Log Service enables you to query and analyze massive amounts of logs in real time by using the LogSearch and Analytics functions. If the index function is disabled, raw data can be used in the order that is defined by Kafka based on Shards. If the index function is enabled, data statistics and query are also supported.

Functional advantages

  • Real-time: Logs can be analyzed immediately after they are written.
  • Fast:
    • Query: Billions of data can be processed and queried within one second (with five conditions).
    • Analysis: Hundreds of millions of data can be aggregated and analyzed within one second (with aggregation by five dimensions and the GroupBy condition).
  • Flexible: Query and analysis conditions can be changed as required to obtain results in real time.
  • Extensive: Besides functions such as reports, dashboards, and quick analysis provided in the console, Log Service seamlessly interconnects with products such as Grafana, DataV, and Jaeger, and supports protocols such as RESTful  API and JDBC.

Indexes

The index function is designed to sort a specific column or multiple columns in logs. By using indexes, you can quickly access the collected logs. However, before using the LogSearch and Analytics functions, you must collect logs and enable the index function and configure indexes for the logs.

Log Service provides full text indexes and key/value indexes.
  • Full text indexes: In this mode, the entire log is configured with indexes. The default index is used to query all keys in the log. The log can be queried even if only one key is matched.
  • Key/value indexes: In this mode, indexes are configured for specific keys. This allows you to query a specific key to narrow down the query range.

The data type of fields must be specified when you use key/value indexes. Log Service supports text, json. long, and double. For more information, see Index data type overview.

Query methods

  • Query logs in the console:

    You can log on to the Log Service console and specify a query time range and enter a query statement on the query and analysis page. For more information, see Query logs and Query syntax.

  • Query logs through API calls:

    You can use the GetLogs and GetHistograms APIs to query logs.

Note Before querying logs, you must collect logs and enable the index function and configure indexes for the logs.

Query and analysis statement format

To query and analyze logs in real time, you need to enter a query and analysis statement. The statement consists of a query statement and an analysis statement, and the two statements are separated by a vertical bar ( |). The following shows an example: 
$Search |$Analytics
Statement type Required? Description
Query statement No The query condition, which can contain keywords, blur values, numbers, ranges, and combined conditions

If the query statement is empty or "*", no filter condition is set for the current data. That is, all data will be returned. For more information, see Query syntax.

Analysis statement No The analysis statement, which is used to calculate and collect query results or full data.

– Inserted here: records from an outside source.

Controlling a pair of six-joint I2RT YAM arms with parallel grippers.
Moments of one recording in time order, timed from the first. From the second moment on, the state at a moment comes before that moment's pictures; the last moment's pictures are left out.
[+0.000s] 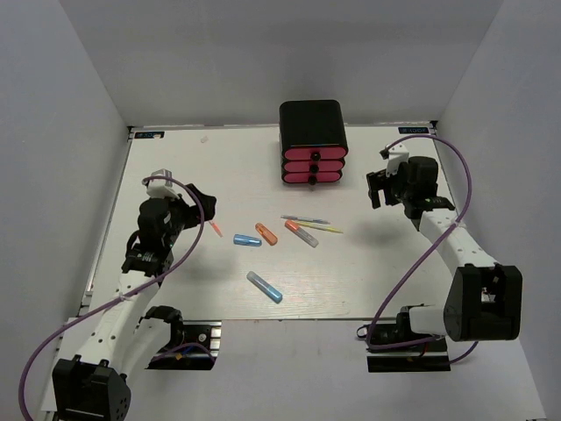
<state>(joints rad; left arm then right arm) -0.16 0.80 0.56 -0.05 0.01 -0.48 0.07 1.30 0.85 -0.13 -0.19 -0.29</state>
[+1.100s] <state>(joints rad) -0.17 0.96 0.53 0.11 0.15 -0.54 0.20 1.58 1.10 0.02 -0.64 0.11</state>
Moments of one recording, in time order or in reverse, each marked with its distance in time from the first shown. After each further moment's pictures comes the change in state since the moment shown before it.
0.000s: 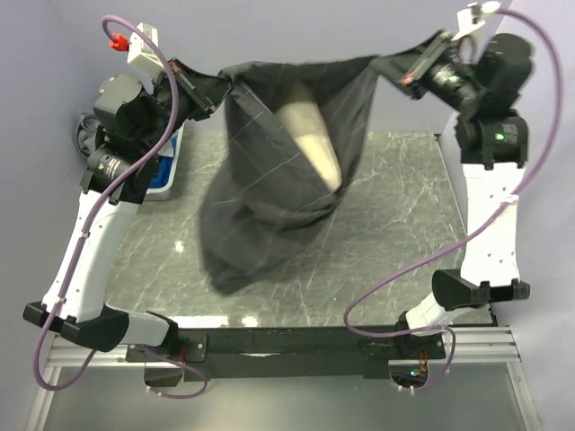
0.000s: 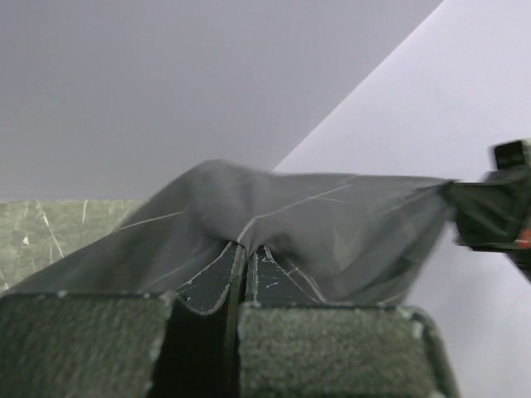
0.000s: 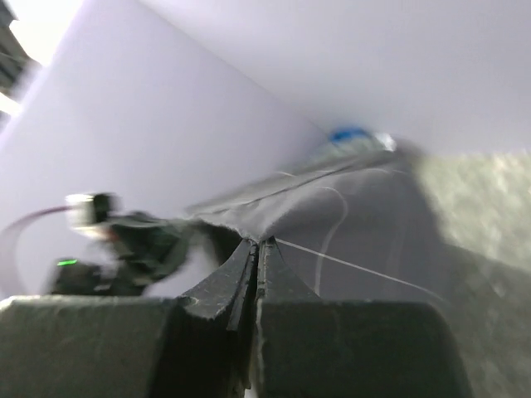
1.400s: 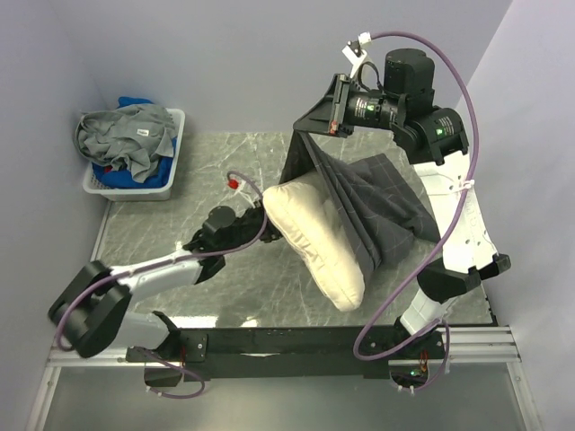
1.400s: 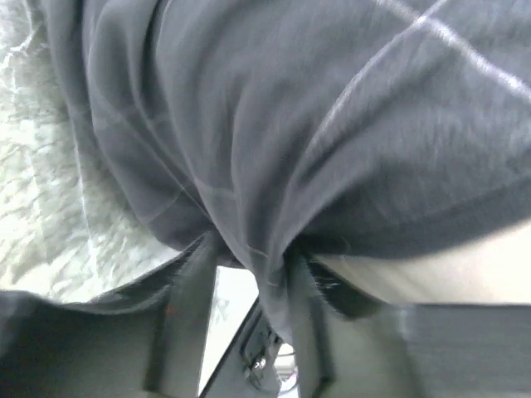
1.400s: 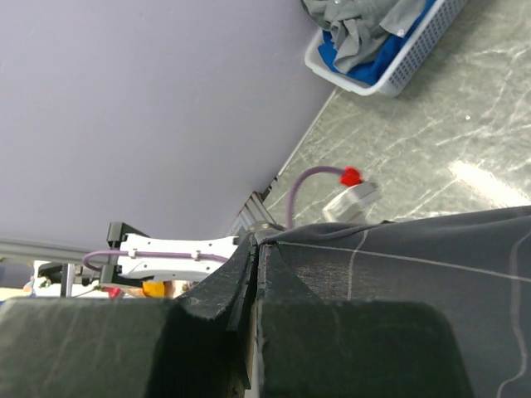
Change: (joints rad) left arm -0.329 -0.066 -1.312 1.046 0.158 -0.323; right arm 0.380 0.100 0.056 -0.270 -0.059 -0.262
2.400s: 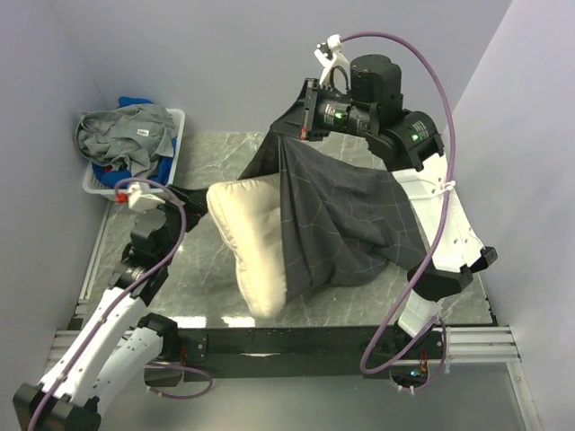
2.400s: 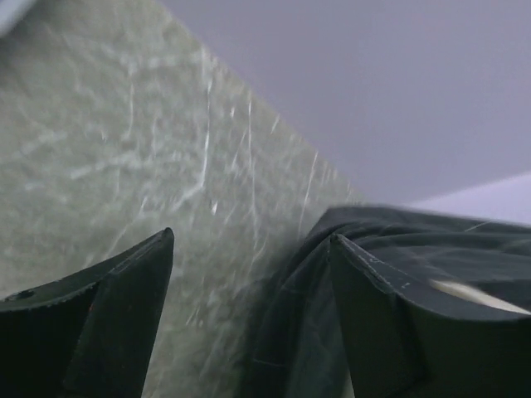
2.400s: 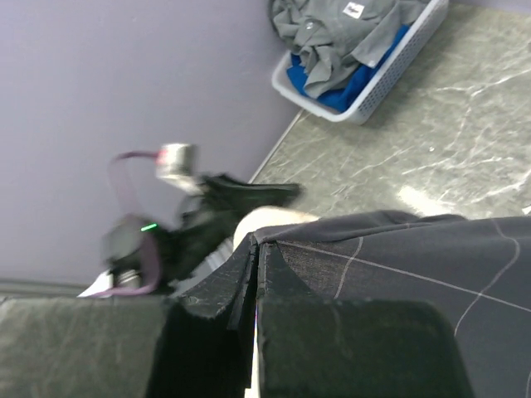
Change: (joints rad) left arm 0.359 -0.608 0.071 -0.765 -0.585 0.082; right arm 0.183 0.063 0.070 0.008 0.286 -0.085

If the analysis statement is empty, only query results will be returned but no statistical analysis will be performed. For more information, see Syntax description.

Other information

If you query a large amount of log data (such as a long query time span, where the data volume is over 10 billion), one request cannot query all the data. In this case, Log Service returns the existing data and notifies you that the query result is incomplete.

At the same time, the server caches the results of the query within 15  minutes.  When the query result is partially cached, the server continues to scan log data that has not been cached. To reduce the workload of merging multiple query results, Log Service merges the result of the cache hit with the result of the new query and returns it to you.

Therefore, Log Service enables you to get the final result by calling the interface repeatedly with the same parameters.